Abstract
Demonstrating quantum advantage requires experimental implementation of a computational task that is hard to achieve using state-of-the-art classical systems. One approach is to perform sampling from a probability distribution associated with a certain class of highly entangled many-body wave functions. It has been suggested that such a quantum advantage can be certified with the linear cross-entropy benchmark (XEB). We critically examine this notion. First, we consider a “benign” setting, where an honest implementation of a noisy quantum circuit is assumed, and characterize the conditions under which the XEB approximates the fidelity of quantum dynamics. Second, we assume an “adversarial” setting, where all possible classical algorithms are considered for comparisons, and show that achieving relatively high XEB values does not imply faithful simulation of quantum dynamics. Specifically, we present an efficient classical algorithm that achieves high XEB values, namely 5–12% of those obtained in the state-of-the-art experiments, within just a few seconds using a single GPU machine. This is made possible by identifying and exploiting several vulnerabilities of the XEB, which allows us to achieve high XEB values without simulating a full quantum circuit. Remarkably, our algorithm features better scaling with the system size than a noisy quantum device for commonly studied random circuit ensembles in various architecture. We quantitatively explain the success of our algorithm and the limitations of the XEB by using a theoretical framework, in which the dynamics of the average XEB and fidelity are mapped to classical statistical mechanics models. Using this framework, we illustrate the relation between the XEB and the fidelity for quantum circuits in various architectures, with different choices of gate sets, and in the presence of noise. Taken together, our results demonstrate that XEB’s utility as a proxy for fidelity hinges on several conditions, which should be independently checked in the benign setting, but cannot be assumed in the general adversarial setting. Therefore, the XEB on its own has a limited utility as a benchmark for quantum advantage. We briefly discuss potential ways to overcome these limitations.
- Received 28 January 2022
- Revised 24 July 2023
- Accepted 20 November 2023
DOI:https://doi.org/10.1103/PRXQuantum.5.010334
Published by the American Physical Society under the terms of the Creative Commons Attribution 4.0 International license. Further distribution of this work must maintain attribution to the author(s) and the published article's title, journal citation, and DOI.
Published by the American Physical Society
Physics Subject Headings (PhySH)
Popular Summary
Unequivocally demonstrating that a quantum computer can significantly outperform any existing classical computers will be a milestone in quantum science and technology.
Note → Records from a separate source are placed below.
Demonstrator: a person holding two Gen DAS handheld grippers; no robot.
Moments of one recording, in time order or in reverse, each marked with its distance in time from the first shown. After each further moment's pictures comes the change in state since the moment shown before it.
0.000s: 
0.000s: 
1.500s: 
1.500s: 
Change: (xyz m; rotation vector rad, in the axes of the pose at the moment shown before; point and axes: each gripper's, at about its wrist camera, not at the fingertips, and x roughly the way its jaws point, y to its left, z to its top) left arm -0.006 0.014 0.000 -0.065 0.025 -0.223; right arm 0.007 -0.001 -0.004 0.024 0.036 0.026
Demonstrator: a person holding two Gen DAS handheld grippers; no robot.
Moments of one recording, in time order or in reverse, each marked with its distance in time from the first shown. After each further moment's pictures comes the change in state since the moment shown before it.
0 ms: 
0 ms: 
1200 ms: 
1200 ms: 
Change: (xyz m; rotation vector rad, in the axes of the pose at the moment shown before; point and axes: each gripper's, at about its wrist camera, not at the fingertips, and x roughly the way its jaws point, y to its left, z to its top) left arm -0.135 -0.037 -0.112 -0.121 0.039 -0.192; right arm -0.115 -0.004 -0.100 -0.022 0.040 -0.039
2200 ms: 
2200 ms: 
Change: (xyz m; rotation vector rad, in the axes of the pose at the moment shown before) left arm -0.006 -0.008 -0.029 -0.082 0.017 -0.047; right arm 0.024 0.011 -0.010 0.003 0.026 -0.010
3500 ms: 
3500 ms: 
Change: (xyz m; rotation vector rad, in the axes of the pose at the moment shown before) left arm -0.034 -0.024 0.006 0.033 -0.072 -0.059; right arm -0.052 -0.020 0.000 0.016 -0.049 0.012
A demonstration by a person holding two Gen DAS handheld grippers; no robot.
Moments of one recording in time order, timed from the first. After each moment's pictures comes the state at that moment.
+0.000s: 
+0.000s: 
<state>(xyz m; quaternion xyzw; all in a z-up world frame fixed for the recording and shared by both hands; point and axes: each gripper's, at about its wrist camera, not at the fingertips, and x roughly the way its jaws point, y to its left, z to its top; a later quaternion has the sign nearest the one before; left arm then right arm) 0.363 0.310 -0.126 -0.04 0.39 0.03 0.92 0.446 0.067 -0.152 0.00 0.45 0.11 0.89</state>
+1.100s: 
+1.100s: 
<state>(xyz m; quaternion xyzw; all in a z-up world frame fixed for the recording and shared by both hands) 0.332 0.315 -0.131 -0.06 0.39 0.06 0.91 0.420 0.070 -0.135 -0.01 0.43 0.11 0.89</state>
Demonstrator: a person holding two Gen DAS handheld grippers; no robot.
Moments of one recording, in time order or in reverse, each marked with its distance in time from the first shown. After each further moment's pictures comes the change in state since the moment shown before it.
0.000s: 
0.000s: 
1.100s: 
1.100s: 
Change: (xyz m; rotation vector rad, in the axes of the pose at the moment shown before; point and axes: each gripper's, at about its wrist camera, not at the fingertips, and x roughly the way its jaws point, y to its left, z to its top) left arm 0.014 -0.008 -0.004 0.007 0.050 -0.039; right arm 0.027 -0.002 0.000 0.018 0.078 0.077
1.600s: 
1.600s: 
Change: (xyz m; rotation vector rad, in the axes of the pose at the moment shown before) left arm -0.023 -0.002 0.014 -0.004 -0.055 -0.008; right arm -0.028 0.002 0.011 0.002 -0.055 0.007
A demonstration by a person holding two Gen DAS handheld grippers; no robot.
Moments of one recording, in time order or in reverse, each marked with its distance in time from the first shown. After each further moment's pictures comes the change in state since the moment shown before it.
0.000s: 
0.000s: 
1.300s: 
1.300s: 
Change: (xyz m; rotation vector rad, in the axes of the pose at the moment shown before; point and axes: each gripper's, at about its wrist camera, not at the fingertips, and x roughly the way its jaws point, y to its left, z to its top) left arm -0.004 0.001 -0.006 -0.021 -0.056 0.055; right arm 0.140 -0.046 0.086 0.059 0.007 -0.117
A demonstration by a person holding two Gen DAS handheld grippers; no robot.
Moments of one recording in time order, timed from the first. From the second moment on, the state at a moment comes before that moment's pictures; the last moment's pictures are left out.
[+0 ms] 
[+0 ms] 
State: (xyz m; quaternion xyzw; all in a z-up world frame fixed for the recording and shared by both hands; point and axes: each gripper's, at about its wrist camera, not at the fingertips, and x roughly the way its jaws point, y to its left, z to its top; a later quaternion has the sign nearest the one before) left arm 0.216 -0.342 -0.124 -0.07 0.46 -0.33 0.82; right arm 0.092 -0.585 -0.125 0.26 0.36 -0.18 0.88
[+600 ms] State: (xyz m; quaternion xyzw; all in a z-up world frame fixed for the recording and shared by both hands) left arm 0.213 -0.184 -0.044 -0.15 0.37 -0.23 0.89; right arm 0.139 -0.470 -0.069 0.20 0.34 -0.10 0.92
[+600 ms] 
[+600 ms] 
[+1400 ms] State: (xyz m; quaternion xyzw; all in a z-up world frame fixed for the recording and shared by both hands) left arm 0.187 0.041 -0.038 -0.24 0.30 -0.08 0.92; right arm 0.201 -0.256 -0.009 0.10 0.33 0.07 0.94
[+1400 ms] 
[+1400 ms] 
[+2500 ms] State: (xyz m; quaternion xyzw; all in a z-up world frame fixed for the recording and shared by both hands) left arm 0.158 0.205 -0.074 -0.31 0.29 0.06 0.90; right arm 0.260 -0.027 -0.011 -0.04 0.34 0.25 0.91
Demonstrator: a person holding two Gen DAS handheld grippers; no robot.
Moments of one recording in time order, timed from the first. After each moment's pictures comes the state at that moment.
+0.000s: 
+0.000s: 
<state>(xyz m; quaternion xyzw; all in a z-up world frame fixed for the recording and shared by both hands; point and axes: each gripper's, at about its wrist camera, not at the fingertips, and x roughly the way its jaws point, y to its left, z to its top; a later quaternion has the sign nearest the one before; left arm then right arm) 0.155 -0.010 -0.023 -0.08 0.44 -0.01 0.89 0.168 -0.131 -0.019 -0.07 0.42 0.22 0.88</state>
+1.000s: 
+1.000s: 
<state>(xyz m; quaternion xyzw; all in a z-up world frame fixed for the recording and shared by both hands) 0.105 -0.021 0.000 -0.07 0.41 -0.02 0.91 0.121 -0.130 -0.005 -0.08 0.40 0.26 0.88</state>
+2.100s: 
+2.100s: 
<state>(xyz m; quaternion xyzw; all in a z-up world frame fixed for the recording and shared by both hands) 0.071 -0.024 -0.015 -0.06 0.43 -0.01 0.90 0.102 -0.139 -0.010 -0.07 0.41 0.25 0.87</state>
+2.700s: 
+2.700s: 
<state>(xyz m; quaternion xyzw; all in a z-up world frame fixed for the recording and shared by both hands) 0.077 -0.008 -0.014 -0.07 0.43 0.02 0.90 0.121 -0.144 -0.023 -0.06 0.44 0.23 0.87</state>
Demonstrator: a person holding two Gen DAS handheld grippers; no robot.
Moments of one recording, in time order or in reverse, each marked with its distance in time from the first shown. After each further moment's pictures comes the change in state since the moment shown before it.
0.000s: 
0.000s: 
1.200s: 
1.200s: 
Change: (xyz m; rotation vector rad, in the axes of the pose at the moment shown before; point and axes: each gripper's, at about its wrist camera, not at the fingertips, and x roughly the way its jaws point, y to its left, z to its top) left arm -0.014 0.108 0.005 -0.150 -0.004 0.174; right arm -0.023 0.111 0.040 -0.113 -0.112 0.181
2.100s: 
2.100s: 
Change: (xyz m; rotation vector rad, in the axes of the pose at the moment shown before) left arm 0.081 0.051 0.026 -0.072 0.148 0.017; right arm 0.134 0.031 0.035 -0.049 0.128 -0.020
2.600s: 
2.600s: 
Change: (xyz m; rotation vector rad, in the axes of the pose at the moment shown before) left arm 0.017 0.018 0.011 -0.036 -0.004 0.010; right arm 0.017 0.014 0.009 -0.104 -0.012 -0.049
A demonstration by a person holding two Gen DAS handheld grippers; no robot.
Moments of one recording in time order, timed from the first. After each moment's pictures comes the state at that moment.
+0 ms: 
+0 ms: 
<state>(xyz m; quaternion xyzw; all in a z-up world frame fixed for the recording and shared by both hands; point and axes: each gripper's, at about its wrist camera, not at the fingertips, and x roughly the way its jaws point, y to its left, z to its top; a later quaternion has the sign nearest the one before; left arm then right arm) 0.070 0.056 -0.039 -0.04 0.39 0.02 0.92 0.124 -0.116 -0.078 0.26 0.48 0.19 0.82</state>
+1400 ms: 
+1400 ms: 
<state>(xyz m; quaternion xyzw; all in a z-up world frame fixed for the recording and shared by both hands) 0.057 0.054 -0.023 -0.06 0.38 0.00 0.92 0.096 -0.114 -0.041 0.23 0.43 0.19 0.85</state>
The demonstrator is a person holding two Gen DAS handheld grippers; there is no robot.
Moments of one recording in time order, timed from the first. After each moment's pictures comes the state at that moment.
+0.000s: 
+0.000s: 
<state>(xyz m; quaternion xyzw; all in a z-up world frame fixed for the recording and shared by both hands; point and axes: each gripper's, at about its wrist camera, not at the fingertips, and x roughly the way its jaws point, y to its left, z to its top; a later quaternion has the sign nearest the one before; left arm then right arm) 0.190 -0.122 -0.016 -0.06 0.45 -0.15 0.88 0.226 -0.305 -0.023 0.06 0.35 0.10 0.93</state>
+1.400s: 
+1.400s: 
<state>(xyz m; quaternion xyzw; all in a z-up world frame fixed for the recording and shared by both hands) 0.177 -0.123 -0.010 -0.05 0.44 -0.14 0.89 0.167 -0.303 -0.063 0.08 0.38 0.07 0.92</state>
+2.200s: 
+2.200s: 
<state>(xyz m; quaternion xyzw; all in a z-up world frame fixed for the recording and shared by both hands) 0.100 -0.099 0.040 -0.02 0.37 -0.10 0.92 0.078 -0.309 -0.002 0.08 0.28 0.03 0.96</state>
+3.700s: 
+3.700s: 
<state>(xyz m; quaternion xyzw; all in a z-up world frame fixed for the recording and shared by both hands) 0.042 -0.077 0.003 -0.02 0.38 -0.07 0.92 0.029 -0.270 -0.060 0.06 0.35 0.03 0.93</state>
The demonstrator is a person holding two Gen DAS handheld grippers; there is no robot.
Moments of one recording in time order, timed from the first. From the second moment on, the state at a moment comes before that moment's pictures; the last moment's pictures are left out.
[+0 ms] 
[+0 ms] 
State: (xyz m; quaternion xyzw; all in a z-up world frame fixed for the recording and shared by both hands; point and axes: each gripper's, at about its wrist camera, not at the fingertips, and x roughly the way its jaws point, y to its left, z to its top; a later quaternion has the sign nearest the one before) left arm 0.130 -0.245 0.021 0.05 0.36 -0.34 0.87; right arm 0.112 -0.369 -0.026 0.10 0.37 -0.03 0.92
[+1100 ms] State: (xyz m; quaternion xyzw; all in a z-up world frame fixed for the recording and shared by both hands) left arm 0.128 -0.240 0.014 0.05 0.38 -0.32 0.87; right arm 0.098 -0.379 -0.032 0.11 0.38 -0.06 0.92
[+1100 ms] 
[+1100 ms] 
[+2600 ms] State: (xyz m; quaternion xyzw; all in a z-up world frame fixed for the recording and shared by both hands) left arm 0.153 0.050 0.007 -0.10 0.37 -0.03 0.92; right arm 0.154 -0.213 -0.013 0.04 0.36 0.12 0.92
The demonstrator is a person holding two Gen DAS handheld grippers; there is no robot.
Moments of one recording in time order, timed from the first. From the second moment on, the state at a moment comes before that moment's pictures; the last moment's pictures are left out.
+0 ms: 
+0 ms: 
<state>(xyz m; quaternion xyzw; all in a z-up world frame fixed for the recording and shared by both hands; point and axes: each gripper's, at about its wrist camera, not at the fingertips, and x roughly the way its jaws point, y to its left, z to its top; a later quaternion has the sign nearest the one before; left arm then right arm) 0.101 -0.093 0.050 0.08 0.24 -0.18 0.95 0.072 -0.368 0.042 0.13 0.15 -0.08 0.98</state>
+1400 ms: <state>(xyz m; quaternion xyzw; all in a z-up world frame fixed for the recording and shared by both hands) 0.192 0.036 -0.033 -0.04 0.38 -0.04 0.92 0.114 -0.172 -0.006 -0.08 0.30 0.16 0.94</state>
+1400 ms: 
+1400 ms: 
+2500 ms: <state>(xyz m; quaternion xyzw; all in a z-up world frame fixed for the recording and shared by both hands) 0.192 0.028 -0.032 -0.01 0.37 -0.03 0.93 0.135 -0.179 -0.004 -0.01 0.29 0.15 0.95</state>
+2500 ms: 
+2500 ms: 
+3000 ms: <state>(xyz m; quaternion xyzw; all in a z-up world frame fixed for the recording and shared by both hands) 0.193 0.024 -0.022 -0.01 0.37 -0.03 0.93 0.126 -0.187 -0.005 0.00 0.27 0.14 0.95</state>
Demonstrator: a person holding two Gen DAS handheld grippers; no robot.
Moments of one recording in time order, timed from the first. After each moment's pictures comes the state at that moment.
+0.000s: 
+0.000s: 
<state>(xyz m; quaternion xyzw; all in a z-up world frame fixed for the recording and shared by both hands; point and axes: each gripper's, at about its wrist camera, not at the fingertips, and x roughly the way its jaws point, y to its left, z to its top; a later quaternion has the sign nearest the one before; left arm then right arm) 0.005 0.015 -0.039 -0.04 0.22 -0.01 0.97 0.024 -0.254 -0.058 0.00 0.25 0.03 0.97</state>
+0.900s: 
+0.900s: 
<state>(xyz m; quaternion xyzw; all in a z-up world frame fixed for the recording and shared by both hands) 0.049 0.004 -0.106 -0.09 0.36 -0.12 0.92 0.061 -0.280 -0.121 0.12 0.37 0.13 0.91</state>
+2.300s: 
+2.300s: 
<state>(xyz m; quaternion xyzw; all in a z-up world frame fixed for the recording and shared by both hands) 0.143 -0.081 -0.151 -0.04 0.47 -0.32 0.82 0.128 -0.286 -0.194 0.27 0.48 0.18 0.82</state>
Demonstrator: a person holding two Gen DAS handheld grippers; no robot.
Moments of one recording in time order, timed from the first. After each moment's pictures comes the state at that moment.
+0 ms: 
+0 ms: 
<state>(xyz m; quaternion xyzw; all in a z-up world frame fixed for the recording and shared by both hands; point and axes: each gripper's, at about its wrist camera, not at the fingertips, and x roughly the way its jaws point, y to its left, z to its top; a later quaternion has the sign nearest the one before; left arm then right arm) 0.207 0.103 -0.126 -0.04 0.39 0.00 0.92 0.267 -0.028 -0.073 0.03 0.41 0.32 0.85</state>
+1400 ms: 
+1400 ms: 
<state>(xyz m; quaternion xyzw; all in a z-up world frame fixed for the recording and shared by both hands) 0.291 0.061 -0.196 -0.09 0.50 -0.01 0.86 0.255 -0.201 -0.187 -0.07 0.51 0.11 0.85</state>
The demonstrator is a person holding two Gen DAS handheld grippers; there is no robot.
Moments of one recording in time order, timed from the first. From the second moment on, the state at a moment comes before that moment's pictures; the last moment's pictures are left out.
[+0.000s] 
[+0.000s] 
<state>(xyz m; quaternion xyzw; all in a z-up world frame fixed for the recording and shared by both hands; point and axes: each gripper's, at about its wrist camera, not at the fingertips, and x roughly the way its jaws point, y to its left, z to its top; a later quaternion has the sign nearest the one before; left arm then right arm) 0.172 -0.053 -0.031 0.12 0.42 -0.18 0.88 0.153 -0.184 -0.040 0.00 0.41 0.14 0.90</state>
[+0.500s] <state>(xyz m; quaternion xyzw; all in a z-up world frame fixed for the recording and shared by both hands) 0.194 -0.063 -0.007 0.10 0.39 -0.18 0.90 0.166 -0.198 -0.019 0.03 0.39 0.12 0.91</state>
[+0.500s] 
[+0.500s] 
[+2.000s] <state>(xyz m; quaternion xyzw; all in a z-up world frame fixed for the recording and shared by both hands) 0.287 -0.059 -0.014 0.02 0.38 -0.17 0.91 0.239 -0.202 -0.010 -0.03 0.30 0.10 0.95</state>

Recently, groups at Google and at the University of Science and Technology of China (USTC) announced that they have achieved such quantum computational advantages. The central quantity of interest behind their claims is the linear cross-entropy benchmark (XEB), which has been claimed and used to approximate the fidelity of their quantum experiments and to certify the correctness of their computation results. However, such claims rely on several assumptions, some of which are implicitly assumed. Hence, it is critical to understand when and how XEB can be used for quantum advantage experiments. By combining various tools from computer science, statistical physics, and quantum information, we critically examine the properties of XEB and show that XEB bears several intrinsic vulnerabilities, limiting its utility as a benchmark for quantum advantage.
Concretely, we introduce a novel framework to identify and exploit several vulnerabilities of XEB, which leads to an efficient classical algorithm getting comparable XEB values to Google’s and USTC’s quantum devices (2% 12% of theirs) with just one GPU within 2 s. Furthermore, its performance features better scaling with the system size than that of a noisy quantum device. We observe that this is made possible because the XEB can highly overestimate the fidelity, which implies the existence of “shortcuts” to achieve high XEB values without simulating the system. This is in contrast to the intuition of the hardness of achieving high XEB values by all possible classical algorithms.
Furthermore, our framework provides conditions and potential ways to overcome these vulnerabilities of XEB, thus guiding the next generation of quantum advantage experiments. Our results also inspire the study of designing new figures of merit to benchmark near-term quantum devices and certify quantum advantage.